■ Activity ■
Pick out each line with the word "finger" from the material that follows.

■ Recorded information ■
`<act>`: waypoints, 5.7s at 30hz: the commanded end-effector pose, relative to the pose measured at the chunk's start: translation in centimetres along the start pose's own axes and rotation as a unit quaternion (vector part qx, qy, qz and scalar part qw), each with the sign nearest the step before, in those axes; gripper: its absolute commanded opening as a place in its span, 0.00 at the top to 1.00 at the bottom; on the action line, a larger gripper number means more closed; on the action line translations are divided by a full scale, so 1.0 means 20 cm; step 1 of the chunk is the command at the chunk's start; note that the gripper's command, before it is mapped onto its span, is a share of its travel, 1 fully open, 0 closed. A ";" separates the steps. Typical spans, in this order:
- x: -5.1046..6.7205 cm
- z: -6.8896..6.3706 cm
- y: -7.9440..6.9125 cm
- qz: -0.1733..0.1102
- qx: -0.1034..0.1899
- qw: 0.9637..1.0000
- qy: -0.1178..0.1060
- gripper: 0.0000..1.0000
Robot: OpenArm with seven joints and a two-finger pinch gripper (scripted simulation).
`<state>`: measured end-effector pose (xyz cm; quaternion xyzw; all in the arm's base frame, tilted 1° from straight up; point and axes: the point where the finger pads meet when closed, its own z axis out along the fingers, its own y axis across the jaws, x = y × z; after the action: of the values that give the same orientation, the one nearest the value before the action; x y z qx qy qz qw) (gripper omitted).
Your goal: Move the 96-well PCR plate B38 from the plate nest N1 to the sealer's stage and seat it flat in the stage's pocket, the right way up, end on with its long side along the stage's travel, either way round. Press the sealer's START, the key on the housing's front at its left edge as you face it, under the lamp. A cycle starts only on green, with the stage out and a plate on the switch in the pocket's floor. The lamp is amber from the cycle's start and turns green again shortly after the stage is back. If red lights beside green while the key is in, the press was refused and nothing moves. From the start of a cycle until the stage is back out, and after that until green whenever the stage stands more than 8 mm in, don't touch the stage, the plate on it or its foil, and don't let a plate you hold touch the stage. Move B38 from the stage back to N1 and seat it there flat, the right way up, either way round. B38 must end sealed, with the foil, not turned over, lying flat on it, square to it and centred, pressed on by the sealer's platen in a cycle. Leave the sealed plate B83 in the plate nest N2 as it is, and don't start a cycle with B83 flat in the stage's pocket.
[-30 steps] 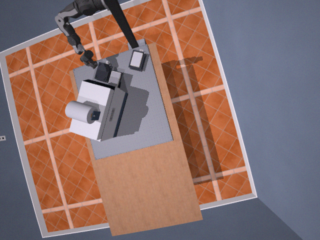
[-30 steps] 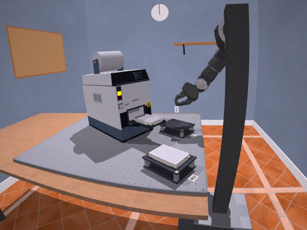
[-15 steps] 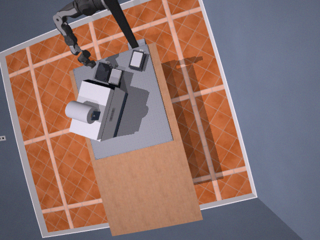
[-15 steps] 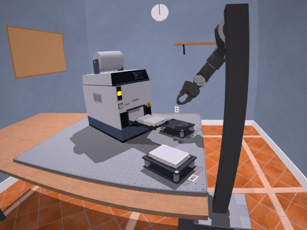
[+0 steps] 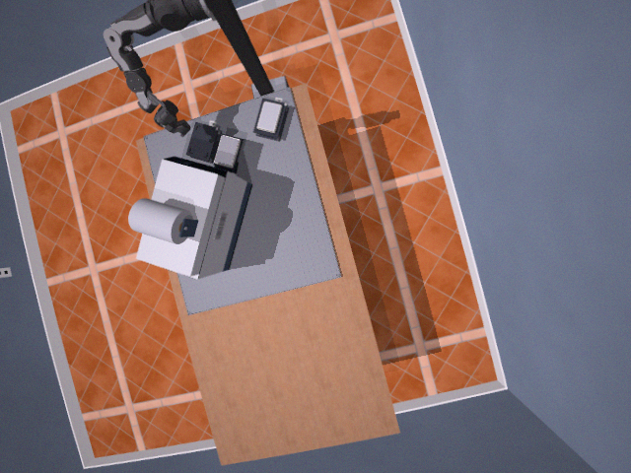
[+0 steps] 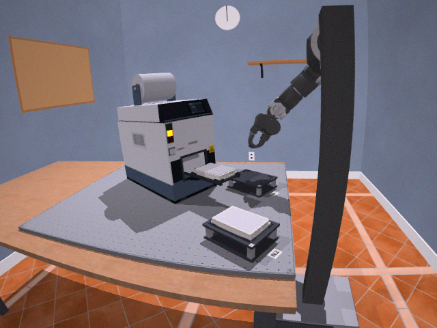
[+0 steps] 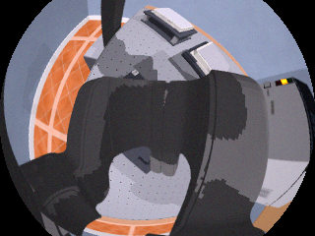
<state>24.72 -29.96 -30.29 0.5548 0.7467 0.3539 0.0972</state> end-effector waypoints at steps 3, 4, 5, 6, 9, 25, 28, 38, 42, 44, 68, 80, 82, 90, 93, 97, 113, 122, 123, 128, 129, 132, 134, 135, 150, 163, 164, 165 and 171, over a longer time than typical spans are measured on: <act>0.00 0.00 -0.02 -0.002 0.012 1.000 -0.002 1.00; 0.00 0.00 -0.02 -0.002 0.012 1.000 -0.002 1.00; 0.00 0.00 -0.02 -0.002 0.012 1.000 -0.002 1.00; 0.00 0.00 -0.02 -0.002 0.012 1.000 -0.002 1.00; 0.00 0.00 -0.02 -0.002 0.012 1.000 -0.002 1.00; 0.01 0.02 -0.01 -0.094 0.100 0.991 0.000 1.00; 0.01 0.02 0.00 -0.129 0.134 0.983 -0.001 1.00; 0.02 0.02 0.00 -0.183 0.188 0.965 -0.001 1.00; 0.02 0.02 0.00 -0.183 0.188 0.965 -0.001 1.00; 0.02 0.03 0.00 -0.199 0.202 0.959 -0.001 1.00; 0.02 0.03 0.00 -0.348 0.352 0.869 0.001 1.00; 0.02 0.03 0.00 -0.348 0.352 0.869 0.001 1.00; 0.02 0.03 0.00 -0.348 0.352 0.869 0.001 1.00; 0.02 0.03 0.00 -0.348 0.352 0.869 0.001 1.00; 0.02 0.03 0.00 -0.348 0.352 0.869 0.001 1.00; 0.02 0.03 0.00 -0.348 0.352 0.869 0.001 1.00; 0.07 0.08 0.07 -0.355 0.355 0.865 0.001 0.23; 0.14 0.14 0.16 -0.367 0.363 0.856 0.004 0.23; 0.14 0.14 0.16 -0.367 0.363 0.856 0.004 0.23; 0.14 0.14 0.16 -0.367 0.363 0.856 0.004 0.23; 0.17 0.17 0.19 -0.368 0.362 0.856 0.006 0.23; 0.25 0.24 0.28 -0.368 0.363 0.856 0.005 0.23; 0.27 0.26 0.31 -0.367 0.363 0.856 0.004 0.23; 0.27 0.26 0.31 -0.367 0.363 0.856 0.004 0.23; 0.40 0.38 0.46 -0.367 0.363 0.856 0.005 0.23; 0.43 0.41 0.50 -0.369 0.361 0.857 0.006 0.23; 0.45 0.43 0.53 -0.369 0.361 0.857 0.006 0.23; 0.48 0.46 0.56 -0.368 0.362 0.857 0.005 0.23; 0.52 0.50 0.62 -0.367 0.363 0.856 0.005 0.23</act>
<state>35.72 -14.76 -27.19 0.2361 0.9717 0.0028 0.0084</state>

■ Answer for the task ■
Robot: OpenArm with seven joints and a two-finger pinch gripper (scripted simulation).
`<state>`: measured end-effector pose (xyz cm; quaternion xyzw; all in the arm's base frame, tilted 1° from straight up; point and axes: the point where the finger pads meet when closed, its own z axis out along the fingers, its own y axis across the jaws, x = y × z; after the action: of the values that give the same orientation, the one nearest the value before the action; x y z qx qy qz qw) (gripper omitted).

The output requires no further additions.